- The paper introduces a novel decentralized MARL framework that adapts its communication strategy to reduce noise and congestion in traffic networks.
- It integrates representational message compression with deep Q-learning to optimize traffic signal decisions, achieving lower queue lengths in simulations.
- Selective recipient identification and dynamic message length adjustment enable efficient bandwidth use, proving scalable in both synthetic and real-world networks.
Multi-Agent Reinforcement Learning for Traffic Signal Control
Introduction
The advancement of urban intelligent transportation systems (ITS) necessitates sophisticated approaches to address traffic congestion, a critical issue exacerbated by increased urbanization and growth of ride-hailing services. Multi-Agent Reinforcement Learning (MARL) frameworks have shown promise in controlling traffic signals dynamically. However, centralized methods face scalability challenges, while decentralized protocols introduce complications such as partial observability. Communication between agents within decentralized MARL systems is pivotal for coordination, yet excessive communication can lead to noise and performance degradation. This paper proposes a novel communication-oriented MARL approach, enhancing large-scale Traffic Signal Control (TSC) by selectively determining message recipients and adjusting message content length to optimize communication.
Communication Framework
The study introduces a decentralized MARL framework incorporating communication policies that allow agents to dynamically decide the recipients and parts of messages that need transmission. This selective communication protocol aims to reduce noise and optimize bandwidth usage in large-scale settings. The proposed method builds upon existing frameworks such as Q-MIX and NDQ, enhancing them with representational message compression and selective recipient identification. Implementation within synthetic and real-world traffic networks demonstrates significant efficiency improvements.
Figure 1: The highlighted circles represent communication range for each traffic light, i.e., each traffic light can communicate with its immediate neighbor or within 500 meters of range.
Methodology
Observation and Action Representation
Each traffic signal in the network acts as an autonomous agent. It utilizes observations within a limited range of 50 meters, gathering data from incoming vehicles through sensory inputs such as lane detectors. Actions consist of selecting traffic phases to minimize congestion:
Figure 2: An example of the phases available for an intersection in a 4×4 grid network from SUMO simulator. The colored lines (red, yellow, and green) together indicate the phase of the traffic signal. The first phase (from the left) indicates an all-green phase, where the vehicles are allowed to go straight and/or make turns.
Reinforcement Learning Approach
The agents employ Deep Q-Networks (DQN) to approximate action-value functions. This allows them to individually learn policies by mapping observation histories to actions using recurrent neural networks. The QRC-TSC framework leverages variational inference and mutual information maximization, eschewing heuristic-based filters for more effective message processing.
Experimental Setup
Experiments were conducted using the SUMO simulator to create a synthetic 4×4 grid network and a real-world network from the Pasubio district in Bologna. The experimental configurations involved varying flow scenarios designed to test the robustness of communication strategies under fluctuating traffic conditions.
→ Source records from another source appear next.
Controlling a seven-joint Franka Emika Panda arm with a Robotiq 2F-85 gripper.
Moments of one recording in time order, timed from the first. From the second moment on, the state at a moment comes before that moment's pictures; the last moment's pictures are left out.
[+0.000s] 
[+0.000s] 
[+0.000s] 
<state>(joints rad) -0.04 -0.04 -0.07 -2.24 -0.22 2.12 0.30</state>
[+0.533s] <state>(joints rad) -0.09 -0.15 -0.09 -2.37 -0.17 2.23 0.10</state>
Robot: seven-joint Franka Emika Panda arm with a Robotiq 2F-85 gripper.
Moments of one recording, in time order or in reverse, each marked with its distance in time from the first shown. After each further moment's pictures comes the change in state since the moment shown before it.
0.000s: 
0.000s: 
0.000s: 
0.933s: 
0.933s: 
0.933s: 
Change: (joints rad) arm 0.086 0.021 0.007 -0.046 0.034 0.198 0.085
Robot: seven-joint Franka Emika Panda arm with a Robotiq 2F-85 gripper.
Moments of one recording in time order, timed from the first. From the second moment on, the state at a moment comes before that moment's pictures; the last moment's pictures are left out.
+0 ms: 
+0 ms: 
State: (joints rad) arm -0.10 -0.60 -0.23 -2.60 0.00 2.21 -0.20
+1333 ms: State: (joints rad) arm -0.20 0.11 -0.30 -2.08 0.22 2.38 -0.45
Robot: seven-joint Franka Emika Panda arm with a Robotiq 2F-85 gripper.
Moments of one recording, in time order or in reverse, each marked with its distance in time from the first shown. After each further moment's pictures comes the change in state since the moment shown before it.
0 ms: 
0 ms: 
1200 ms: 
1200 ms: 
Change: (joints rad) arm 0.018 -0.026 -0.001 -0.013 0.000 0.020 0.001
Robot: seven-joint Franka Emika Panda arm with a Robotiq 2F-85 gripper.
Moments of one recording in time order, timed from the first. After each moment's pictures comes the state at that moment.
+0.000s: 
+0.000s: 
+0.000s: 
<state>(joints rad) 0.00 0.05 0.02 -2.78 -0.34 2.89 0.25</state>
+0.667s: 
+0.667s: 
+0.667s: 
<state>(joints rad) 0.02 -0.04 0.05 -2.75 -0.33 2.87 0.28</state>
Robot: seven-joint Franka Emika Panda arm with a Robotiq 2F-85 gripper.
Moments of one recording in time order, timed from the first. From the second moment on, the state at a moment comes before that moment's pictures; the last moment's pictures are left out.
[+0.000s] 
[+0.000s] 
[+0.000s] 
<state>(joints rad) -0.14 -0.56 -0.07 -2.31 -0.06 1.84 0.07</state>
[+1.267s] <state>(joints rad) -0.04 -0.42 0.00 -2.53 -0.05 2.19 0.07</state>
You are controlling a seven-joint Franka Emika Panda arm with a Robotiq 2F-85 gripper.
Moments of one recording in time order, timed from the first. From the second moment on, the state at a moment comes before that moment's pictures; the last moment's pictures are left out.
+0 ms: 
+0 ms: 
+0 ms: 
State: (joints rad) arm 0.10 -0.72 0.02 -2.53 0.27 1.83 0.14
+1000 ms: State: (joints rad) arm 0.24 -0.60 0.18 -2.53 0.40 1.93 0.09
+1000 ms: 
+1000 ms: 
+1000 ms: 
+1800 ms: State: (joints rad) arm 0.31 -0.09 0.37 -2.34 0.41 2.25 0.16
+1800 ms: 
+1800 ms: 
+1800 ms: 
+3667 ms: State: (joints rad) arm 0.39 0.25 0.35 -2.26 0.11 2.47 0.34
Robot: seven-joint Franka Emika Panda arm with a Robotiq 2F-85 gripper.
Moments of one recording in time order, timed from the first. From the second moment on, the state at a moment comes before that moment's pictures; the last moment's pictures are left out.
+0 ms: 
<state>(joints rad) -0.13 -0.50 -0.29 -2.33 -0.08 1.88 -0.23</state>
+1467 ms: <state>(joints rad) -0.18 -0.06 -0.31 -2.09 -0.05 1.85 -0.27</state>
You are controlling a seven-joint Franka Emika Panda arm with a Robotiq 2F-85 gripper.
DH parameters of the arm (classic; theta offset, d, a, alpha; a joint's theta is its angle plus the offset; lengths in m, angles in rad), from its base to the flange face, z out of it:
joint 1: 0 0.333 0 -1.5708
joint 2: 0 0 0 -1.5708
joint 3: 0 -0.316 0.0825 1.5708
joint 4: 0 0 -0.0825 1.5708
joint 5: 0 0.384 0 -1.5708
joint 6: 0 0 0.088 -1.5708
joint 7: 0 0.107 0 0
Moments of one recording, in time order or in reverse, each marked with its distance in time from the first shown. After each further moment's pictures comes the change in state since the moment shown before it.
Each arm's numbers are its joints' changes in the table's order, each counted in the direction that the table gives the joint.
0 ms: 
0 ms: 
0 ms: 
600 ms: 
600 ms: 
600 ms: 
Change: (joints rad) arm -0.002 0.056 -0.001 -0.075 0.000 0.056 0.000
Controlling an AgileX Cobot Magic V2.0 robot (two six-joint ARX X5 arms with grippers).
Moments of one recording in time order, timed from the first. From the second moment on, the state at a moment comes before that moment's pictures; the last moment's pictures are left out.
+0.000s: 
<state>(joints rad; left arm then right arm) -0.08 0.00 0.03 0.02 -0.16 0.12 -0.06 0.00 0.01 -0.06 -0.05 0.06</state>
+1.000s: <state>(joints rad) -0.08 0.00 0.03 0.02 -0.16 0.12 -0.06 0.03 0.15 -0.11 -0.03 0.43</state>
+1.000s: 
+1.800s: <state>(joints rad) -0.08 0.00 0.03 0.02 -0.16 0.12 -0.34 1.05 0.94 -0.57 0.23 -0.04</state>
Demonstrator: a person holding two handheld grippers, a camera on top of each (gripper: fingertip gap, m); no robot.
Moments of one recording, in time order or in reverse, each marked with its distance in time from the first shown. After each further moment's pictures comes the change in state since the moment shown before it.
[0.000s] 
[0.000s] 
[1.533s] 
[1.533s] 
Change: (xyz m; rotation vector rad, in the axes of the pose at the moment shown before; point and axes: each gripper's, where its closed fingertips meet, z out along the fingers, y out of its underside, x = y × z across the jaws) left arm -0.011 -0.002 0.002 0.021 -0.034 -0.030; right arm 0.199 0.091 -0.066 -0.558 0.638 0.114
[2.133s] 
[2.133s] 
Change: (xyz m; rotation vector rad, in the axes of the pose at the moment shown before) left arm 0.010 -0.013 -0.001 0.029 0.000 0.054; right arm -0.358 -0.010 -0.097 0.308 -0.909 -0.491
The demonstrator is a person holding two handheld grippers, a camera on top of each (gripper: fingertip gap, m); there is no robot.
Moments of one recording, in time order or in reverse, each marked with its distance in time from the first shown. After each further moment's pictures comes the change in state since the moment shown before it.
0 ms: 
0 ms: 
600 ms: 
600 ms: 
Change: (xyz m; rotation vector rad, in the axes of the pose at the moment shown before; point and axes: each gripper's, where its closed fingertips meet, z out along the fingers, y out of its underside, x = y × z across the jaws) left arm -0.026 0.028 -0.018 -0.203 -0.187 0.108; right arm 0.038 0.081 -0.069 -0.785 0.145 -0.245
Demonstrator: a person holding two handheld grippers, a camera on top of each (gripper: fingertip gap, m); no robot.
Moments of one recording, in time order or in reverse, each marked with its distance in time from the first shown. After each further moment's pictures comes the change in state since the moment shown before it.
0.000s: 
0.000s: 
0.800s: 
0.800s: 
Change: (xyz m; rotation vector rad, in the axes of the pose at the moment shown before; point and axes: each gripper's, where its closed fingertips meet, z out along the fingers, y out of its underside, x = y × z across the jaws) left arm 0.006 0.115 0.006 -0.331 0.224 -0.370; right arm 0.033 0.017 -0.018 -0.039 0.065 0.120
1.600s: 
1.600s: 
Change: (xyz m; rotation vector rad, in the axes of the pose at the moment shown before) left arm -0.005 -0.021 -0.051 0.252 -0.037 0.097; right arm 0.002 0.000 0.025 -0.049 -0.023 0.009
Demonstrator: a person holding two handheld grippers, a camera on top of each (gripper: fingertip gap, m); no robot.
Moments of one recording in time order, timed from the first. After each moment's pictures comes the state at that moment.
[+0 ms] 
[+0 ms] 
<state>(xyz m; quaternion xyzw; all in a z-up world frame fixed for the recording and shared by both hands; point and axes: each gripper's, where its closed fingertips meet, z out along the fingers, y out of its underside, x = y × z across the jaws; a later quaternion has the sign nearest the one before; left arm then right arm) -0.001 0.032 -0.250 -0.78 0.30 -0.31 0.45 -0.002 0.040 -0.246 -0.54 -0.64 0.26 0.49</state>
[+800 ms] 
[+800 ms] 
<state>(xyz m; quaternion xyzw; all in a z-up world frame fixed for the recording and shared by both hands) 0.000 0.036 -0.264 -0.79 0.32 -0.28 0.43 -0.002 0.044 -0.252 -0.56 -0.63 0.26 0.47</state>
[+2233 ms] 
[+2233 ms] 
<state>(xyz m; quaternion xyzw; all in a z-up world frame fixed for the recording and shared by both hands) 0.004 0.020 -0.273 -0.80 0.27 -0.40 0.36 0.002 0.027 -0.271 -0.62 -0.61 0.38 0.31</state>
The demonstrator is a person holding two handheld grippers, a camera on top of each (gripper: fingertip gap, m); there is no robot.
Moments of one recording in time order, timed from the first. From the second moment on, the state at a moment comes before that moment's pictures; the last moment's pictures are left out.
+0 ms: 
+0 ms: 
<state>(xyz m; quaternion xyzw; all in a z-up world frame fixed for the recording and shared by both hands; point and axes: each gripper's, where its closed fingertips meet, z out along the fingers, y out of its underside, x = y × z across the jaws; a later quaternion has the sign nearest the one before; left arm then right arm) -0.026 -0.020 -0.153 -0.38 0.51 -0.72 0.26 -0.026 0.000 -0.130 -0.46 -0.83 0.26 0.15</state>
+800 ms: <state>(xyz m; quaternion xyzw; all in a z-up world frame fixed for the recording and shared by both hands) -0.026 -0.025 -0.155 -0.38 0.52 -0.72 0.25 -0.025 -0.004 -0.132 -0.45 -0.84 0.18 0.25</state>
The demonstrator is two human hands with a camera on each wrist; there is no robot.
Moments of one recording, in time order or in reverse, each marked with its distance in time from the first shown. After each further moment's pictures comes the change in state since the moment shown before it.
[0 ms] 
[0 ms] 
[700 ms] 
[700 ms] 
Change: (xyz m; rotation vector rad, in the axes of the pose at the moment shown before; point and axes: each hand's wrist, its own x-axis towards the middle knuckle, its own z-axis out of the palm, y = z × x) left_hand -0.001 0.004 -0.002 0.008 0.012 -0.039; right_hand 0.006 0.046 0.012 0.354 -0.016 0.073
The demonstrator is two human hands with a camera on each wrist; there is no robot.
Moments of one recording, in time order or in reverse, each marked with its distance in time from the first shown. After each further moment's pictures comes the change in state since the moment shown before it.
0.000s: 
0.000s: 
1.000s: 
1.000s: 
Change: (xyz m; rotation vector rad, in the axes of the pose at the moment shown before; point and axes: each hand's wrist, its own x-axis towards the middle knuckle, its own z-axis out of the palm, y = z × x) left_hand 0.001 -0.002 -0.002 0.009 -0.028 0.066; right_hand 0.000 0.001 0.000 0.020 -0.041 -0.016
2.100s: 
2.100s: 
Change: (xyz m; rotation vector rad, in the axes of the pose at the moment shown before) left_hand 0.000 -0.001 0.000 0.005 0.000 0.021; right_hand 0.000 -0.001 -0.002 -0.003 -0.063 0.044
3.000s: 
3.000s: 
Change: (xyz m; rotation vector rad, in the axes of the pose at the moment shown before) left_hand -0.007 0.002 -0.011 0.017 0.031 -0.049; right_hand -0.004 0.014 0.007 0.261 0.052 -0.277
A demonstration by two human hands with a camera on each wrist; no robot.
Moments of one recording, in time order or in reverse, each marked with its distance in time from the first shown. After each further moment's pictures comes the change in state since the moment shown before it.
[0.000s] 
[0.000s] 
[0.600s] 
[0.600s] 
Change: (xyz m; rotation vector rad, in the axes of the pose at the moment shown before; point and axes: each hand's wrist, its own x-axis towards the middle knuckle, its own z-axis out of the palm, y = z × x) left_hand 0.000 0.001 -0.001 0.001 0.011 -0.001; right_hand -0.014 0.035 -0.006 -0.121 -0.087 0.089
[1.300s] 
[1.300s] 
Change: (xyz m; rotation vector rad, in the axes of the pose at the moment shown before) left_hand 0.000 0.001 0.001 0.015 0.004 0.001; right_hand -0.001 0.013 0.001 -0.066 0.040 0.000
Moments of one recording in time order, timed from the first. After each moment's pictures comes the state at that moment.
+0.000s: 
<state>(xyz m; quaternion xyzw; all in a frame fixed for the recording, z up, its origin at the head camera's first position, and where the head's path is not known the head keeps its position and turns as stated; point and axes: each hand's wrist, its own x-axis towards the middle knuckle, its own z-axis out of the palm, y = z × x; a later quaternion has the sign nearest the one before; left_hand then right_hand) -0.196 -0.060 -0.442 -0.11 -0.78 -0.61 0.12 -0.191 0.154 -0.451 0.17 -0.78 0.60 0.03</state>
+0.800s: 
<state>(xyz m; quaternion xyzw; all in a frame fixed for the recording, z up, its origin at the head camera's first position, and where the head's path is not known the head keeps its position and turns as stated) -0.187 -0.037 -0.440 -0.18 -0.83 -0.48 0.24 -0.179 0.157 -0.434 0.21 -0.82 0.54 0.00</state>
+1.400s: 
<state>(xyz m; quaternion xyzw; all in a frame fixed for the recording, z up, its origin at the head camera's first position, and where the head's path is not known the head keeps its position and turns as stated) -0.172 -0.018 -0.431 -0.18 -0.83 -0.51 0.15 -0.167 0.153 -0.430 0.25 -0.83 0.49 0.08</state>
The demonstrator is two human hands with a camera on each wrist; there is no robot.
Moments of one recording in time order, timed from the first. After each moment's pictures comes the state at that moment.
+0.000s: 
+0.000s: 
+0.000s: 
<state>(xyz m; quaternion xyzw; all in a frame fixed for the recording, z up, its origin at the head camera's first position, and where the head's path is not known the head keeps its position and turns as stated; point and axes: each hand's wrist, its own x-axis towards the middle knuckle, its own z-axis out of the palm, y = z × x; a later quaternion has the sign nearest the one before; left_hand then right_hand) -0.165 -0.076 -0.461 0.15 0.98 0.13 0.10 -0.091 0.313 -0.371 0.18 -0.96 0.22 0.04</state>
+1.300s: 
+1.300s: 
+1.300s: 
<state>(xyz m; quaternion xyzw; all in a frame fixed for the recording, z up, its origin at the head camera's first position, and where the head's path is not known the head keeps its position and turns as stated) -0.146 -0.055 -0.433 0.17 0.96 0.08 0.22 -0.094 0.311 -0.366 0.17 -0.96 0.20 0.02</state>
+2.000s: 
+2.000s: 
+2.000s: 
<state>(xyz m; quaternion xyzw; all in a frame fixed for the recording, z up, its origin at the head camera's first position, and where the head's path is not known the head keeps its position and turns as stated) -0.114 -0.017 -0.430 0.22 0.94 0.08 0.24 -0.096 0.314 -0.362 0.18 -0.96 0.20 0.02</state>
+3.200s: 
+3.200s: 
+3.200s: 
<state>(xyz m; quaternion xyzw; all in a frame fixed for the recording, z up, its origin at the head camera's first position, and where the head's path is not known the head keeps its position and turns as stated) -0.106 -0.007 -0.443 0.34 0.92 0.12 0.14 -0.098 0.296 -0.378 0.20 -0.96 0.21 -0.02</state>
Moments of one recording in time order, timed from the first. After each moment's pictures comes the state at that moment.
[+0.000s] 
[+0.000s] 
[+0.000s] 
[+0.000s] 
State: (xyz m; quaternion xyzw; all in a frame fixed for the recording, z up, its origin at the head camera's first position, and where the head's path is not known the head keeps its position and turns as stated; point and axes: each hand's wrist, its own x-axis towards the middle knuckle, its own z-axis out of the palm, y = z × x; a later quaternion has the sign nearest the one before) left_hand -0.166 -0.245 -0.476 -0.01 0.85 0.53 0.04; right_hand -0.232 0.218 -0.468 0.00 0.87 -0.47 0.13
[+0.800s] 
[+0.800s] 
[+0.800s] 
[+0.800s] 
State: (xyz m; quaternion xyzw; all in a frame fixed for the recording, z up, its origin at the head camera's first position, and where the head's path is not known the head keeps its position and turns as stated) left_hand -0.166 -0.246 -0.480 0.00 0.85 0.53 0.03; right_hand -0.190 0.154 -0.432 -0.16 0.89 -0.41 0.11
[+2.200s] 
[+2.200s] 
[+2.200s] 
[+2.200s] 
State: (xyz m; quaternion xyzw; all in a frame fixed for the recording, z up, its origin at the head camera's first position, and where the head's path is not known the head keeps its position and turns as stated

Figure 3: (a) and (b) represent the flow scenarios for the 4×4 grid network. (c) shows the flow in Pasubio network and (d) shows the hourly flow distribution for both the networks. The dotted lines represent flow from opposite direction whenever bidirectional flows are simulated. The red and the blue lines represent the outer and inner network flow respectively.
Results and Analysis
QRC-TSC exhibited superior performance in minimizing congestion compared to baseline methods, including traditional fixed-time algorithms. It achieved the lowest average queue lengths across both network types.

Figure 4: The plot shows average queue length throughout training (lower the better). The x-axis represents simulation steps (in millions). The solid lines show mean over 5 runs and the shaded region represents 95\% CI.
Communication Efficiency
By reducing unnecessary communication, QRC-TSC maintained high efficiency within the communication channel, using only the bandwidth necessary for effective coordination.

Figure 5: Comparison of performance of communication policies averaged across 100 test episodes. QRC-TSC (in blue) represents the performance of the communication policies learned by our framework.
Conclusion
This paper introduces a scalable MARL communication framework, specifically tailored for large-scale traffic signal control, demonstrating significant efficacy in controlling network-wide congestion without overwhelming communication channels. Future research should focus on integrating additional constraints, such as computational overhead, and exploring adaptive message length determination methods to further optimize communication processes. While the framework included predefined message lengths, exploration into methods allowing variable-length communication could add further robustness, facilitating more intricate dynamic coordination in various application domains.